Venezuelan oil executive Alain J. Viergutz listed his waterfront mansion in Key Biscayne for $19.8 million, three days after U.S. Army Delta Force commandos captured President Nicolás Maduro and his wife in a night raid.
Viergutz tapped One Sotheby’s International Realty agent Lucia Marin to list his home at 100 Cape Florida Drive on Jan. 6, according to Redfin. Mansion Global first reported the listing.
Viergutz is president of Grupo Centec, a services firm in the Venezuelan oil industry. He was formerly president of the Venezuelan Oil Chamber, according to published reports.
He bought the 8,200-square-foot Cape Florida Drive mansion for $11 million in 2021, according to property records. It was built in 2007 on 0.4-acres and has four bedrooms, four bathrooms, a half-bathroom, a pool and a dock. Viergutz, a longtime Miami homeowner, sold another Key Biscayne home for $17.4 million in 2021.
President Donald Trump administration orchestrated a military operation in Caracas on Jan. 3 and detained Maduro and his wife, Cilia Flores, in an act that has upset the global geopolitical landscape. U.S. fighter jets and bombers struck Venezuelan air defenses just before the raid.

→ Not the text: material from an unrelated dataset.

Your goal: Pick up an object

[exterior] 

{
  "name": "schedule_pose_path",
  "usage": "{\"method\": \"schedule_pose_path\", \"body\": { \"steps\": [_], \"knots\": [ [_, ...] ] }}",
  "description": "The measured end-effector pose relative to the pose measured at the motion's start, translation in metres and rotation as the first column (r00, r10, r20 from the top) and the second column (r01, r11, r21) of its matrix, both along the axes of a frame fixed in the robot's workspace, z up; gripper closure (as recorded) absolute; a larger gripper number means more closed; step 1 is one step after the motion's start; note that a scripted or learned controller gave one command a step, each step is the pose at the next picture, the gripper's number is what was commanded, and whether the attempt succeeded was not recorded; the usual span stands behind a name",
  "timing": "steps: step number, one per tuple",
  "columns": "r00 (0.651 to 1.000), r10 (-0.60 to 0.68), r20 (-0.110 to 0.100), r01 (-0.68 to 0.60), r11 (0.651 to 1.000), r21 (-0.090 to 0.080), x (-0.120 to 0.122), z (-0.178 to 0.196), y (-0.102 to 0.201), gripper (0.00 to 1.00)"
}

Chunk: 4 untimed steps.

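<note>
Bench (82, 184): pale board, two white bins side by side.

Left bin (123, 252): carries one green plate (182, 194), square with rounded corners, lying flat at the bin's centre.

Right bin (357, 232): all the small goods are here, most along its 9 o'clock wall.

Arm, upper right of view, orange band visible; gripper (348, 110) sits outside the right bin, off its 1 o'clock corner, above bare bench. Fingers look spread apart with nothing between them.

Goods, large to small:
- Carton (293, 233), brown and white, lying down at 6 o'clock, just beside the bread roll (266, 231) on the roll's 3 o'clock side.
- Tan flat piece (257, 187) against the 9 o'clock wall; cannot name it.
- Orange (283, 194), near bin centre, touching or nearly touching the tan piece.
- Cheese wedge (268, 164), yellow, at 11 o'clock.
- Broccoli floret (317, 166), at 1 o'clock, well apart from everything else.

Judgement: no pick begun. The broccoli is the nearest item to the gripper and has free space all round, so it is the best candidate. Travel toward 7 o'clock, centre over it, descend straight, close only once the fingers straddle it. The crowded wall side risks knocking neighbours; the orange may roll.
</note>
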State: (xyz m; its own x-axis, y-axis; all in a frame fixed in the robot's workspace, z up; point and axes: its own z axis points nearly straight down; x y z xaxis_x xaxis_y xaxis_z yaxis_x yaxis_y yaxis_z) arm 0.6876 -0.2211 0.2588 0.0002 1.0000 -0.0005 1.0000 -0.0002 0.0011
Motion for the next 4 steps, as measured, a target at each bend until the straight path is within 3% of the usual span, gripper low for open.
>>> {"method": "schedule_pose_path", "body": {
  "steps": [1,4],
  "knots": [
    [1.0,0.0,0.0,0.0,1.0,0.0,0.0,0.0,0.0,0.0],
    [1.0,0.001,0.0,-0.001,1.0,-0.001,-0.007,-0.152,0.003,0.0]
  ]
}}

It is too soon to measure the full scale of the impact of the capture and Trump’s vague plans for the U.S. oversight of Venezuela.

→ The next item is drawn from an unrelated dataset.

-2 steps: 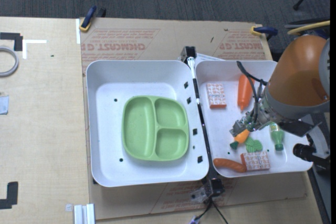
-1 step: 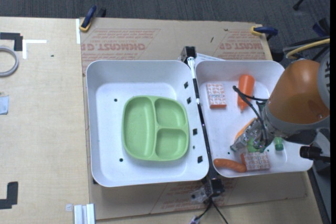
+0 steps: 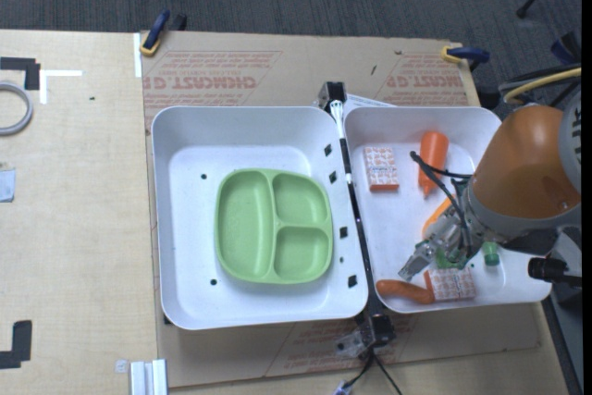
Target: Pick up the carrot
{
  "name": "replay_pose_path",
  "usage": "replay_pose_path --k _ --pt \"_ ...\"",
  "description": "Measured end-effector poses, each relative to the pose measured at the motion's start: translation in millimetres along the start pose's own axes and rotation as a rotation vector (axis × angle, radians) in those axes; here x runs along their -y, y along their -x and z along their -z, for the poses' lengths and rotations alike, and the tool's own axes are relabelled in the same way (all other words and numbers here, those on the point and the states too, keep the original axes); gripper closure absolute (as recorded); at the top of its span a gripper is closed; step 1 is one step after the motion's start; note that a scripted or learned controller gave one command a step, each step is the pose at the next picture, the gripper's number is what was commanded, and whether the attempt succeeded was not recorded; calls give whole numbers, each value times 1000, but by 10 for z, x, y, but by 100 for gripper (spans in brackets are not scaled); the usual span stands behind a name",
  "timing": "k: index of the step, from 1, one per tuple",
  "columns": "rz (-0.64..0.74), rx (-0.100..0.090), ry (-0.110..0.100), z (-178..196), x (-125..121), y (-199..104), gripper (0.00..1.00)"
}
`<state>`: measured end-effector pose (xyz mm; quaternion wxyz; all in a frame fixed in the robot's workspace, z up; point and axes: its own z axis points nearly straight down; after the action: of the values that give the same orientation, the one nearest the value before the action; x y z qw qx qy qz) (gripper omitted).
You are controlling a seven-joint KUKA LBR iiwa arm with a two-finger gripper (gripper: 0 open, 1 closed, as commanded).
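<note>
An orange, tapered carrot (image 3: 432, 153) lies near the back of the right bin (image 3: 518, 296), beside a dark cable. A second orange piece (image 3: 435, 219) shows partly under the arm's wrist. A longer reddish-orange item (image 3: 404, 291) lies along the front wall of that bin. My gripper (image 3: 424, 260) is low in the right bin, pointing down-left, just above and to the right of the reddish-orange item and well in front of the carrot. The wrist hides what lies under the gripper.
A small red-and-white box (image 3: 381, 169) sits left of the carrot, and another box (image 3: 451, 284) lies just under the gripper. A small green item (image 3: 490, 254) is beside the wrist. The left bin (image 3: 176, 199) holds a green divided plate (image 3: 275, 225).
</note>
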<state>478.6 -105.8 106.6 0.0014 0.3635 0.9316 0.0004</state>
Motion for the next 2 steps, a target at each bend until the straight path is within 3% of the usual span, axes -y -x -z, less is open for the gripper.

Venezuelan nationals are a significant buyer pool in Miami-Dade County, and Doral has one of the largest Venezuelan populations in the country.
After the Trump administration stripped many Venezuelans of their deportation protections early last year, vacancies climbed in Doral, and rents hit a three-year low.
More Venezuelan-related listings could be in the future. But, as appraiser Jonathan Miller pointed out in his Substack “Housing Notes,” Maduro’s capture did little to rattle U.S. consumers and the housing market nationwide.